▶ [Exercise aim]: An exact copy of the data below is required; return it in full.

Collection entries
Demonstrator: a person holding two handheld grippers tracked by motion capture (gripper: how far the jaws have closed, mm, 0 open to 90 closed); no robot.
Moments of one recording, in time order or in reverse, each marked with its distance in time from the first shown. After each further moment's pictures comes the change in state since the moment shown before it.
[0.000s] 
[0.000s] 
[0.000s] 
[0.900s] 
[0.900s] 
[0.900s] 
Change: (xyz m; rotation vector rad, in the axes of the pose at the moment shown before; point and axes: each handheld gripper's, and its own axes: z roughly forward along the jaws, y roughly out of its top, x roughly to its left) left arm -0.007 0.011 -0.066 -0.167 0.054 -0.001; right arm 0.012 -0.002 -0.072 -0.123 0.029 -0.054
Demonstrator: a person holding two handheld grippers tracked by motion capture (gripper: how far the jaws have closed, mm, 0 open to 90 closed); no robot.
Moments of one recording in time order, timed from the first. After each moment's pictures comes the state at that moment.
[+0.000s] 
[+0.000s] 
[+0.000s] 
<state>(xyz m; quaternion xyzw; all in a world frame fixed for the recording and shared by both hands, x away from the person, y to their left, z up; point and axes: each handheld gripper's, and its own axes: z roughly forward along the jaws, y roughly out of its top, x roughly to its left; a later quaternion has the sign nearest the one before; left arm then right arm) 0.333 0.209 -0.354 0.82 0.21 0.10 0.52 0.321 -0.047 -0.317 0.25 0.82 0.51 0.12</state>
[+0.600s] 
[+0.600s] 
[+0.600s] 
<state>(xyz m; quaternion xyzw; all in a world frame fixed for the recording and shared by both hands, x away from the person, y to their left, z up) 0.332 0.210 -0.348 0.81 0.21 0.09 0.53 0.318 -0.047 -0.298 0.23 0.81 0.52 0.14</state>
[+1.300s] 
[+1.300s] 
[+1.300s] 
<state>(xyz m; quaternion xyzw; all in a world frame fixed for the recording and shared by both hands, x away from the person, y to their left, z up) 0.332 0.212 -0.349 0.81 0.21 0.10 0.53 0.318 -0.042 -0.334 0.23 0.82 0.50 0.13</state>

▶ [Written reply]:
Demonstrator: a person holding two handheld grippers tracked by motion capture (gripper: how far the jaws have closed, mm, 0 open to 90 closed); no robot.
Moments of one recording, in time order or in reverse, each marked with its distance in time from the first shown. After each further moment's pictures comes the change in state since the moment shown before it.
[0.000s] 
[0.000s] 
[0.000s] 
[0.900s] 
[0.900s] 
[0.900s] 
Change: (xyz m; rotation vector rad, in the axes of the pose at the moment shown before; point and axes: each handheld gripper's, and its own axes: z roughly forward along the jaws, y roughly out of its top, x roughly to its left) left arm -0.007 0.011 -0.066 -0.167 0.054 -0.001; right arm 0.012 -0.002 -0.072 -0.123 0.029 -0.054
Demonstrator: a person holding two handheld grippers tracked by motion capture (gripper: how far the jaws have closed, mm, 0 open to 90 closed); no robot.
Moments of one recording in time order, timed from the first. After each moment's pictures comes the state at that moment.
[+0.000s] 
[+0.000s] 
[+0.000s] 
<state>(xyz m; quaternion xyzw; all in a world frame fixed for the recording and shared by both hands, x away from the person, y to their left, z up; point and axes: each handheld gripper's, and its own axes: z roughly forward along the jaws, y roughly out of its top, x roughly to its left; a later quaternion has the sign nearest the one before; left arm then right arm) 0.333 0.209 -0.354 0.82 0.21 0.10 0.52 0.321 -0.047 -0.317 0.25 0.82 0.51 0.12</state>
[+0.600s] 
[+0.600s] 
[+0.600s] 
<state>(xyz m; quaternion xyzw; all in a world frame fixed for the recording and shared by both hands, x away from the person, y to their left, z up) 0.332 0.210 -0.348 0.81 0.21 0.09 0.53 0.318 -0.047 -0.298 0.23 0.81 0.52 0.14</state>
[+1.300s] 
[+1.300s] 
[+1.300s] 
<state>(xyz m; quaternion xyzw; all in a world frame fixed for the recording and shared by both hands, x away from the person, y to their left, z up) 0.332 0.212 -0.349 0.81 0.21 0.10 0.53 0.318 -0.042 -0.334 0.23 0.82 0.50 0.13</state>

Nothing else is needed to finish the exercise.